= Ballantine's Classic Library of Science Fiction =

The first volume, published in 1974

Ballantine's Classic Library of Science Fiction is a series of speculative fiction collections originally published from 1974 to 1988 purporting to gather together the career-best short works of a selection of authors then prominent in the field. The series was conceived and published in paperback by Ballantine Books (later Del Rey Books), though most of the early volumes also had initial hardcover editions issued by Doubleday's Science Fiction Book Club preceding the Ballantine/Del Rey paperback editions. A number of volumes were subsequently reprinted, both by the original and later publishers.

==Title variations==
The series title varied over time; with volumes published in 1974 issued without an overall title, volumes published from 1975 into 1977 called "Ballantine's Classic Library of Science Fiction," or "our Classic Library of Science Fiction" in the instance of a few Del Rey printings, and volumes published from November 1975 onward called "The Critically Acclaimed Series of Classic Science Fiction." Most volumes bore the words "Classic Science Fiction" on the above the title of the individual volume. A number of volumes were subsequently reprinted, both by the original and later publishers.

==Content==
Individual volumes typically included laudatory introductions by fellow authors associated or close to the authors spotlighted, and afterwords by the spotlighted authors themselves, if still living at the time of publication.

==The series==
Author and publication date follow each title.

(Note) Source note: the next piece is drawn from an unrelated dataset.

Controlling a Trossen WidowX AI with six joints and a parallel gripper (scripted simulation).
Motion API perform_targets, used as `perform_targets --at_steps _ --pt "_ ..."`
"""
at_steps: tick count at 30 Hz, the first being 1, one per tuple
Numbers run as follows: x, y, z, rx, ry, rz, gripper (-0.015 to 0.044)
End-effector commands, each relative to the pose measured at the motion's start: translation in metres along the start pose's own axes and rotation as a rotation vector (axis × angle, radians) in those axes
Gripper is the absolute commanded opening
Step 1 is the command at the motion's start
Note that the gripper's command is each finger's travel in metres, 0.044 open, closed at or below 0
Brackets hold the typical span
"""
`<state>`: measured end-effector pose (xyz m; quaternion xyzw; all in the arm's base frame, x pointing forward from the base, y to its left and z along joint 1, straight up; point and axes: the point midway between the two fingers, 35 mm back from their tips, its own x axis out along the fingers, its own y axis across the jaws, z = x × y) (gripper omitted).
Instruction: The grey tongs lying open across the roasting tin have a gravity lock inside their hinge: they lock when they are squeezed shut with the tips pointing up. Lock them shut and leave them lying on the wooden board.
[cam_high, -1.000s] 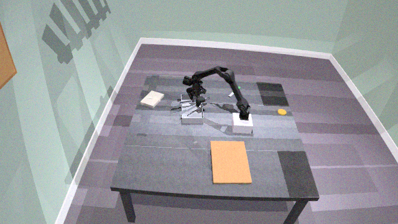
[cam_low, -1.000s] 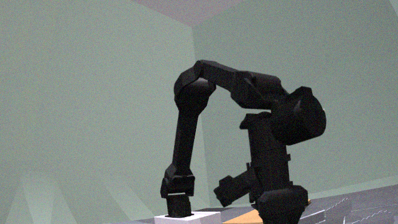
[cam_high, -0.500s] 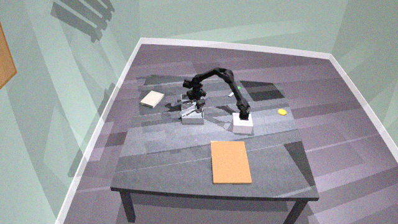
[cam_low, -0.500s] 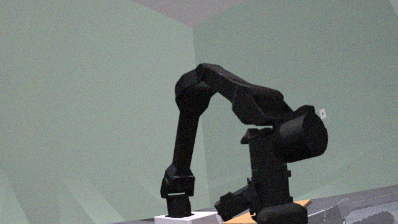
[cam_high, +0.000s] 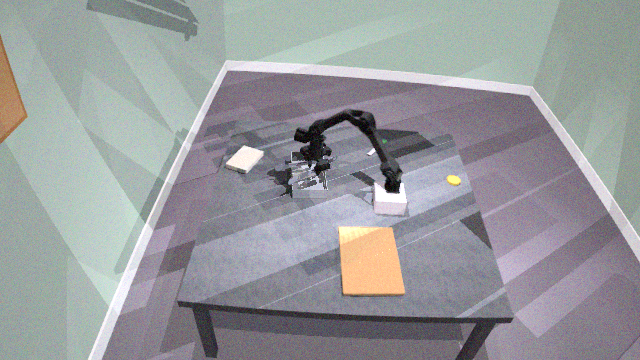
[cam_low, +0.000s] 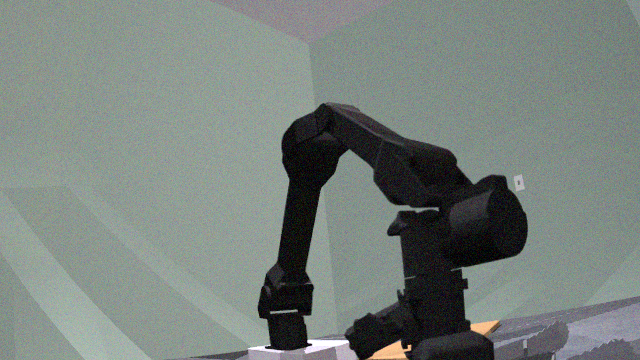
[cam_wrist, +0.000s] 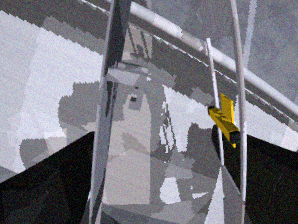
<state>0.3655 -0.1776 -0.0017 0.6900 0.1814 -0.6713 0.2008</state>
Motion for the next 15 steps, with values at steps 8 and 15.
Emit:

- The Best of Stanley G. Weinbaum (Stanley G. Weinbaum) (Jun. 1974)
- The Best of Fritz Leiber (Fritz Leiber) (Nov. 1974)
- The Best of Henry Kuttner (Henry Kuttner) (Apr. 1975)
- The Best of Frederik Pohl (Frederik Pohl) (Jun. 1975)
- The Best of Cordwainer Smith (Cordwainer Smith) (Sep. 1975)
- The Best of C. L. Moore (C. L. Moore) (Mar. 1976)
- The Best of John W. Campbell (John W. Campbell) (Jun. 1976)
- The Best of C. M. Kornbluth (C. M. Kornbluth) (Jan. 1977)
- The Best of Philip K. Dick (Philip K. Dick) (Mar. 1977)
- The Best of Fredric Brown (Fredric Brown) (May 1977)
- The Best of Edmond Hamilton (Edmond Hamilton) (Aug. 1977)
- The Best of Leigh Brackett (Leigh Brackett) (Sep. 1977)
- The Best of Robert Bloch (Robert Bloch) (Nov. 1977)
- The Best of Murray Leinster (Murray Leinster ) (Apr. 1978)
- The Best of L. Sprague de Camp (L. Sprague de Camp) (May 1978)
- The Best of Jack Williamson (Jack Williamson) (Jun. 1978)
- The Best of Raymond Z. Gallun (Raymond Z. Gallun) (Aug. 1978)
- The Best of Lester del Rey (Lester del Rey) (Sep. 1978)
- The Best of Eric Frank Russell (Eric Frank Russell) (Oct. 1978)
- The Best of Hal Clement (Hal Clement) (Jun. 1979)
- The Best of James Blish (James Blish) (Aug. 1979)
- The Best of H. P. Lovecraft (H. P. Lovecraft) (Oct. 1982)
- The Best of John Brunner (John Brunner) (Nov. 1988)

==Comparable series==
A number of contemporary series were issued by other publishers, also made up of individual volumes covering the works of single authors. DAW Books published The Book of [author's name] starting in 1972. Pocket Books published its own "Best of" series from 1976 to 1982. Ace Books published [[Ace Books's Worlds of ... series|The Worlds of [author's name] series]] from 1966-1983.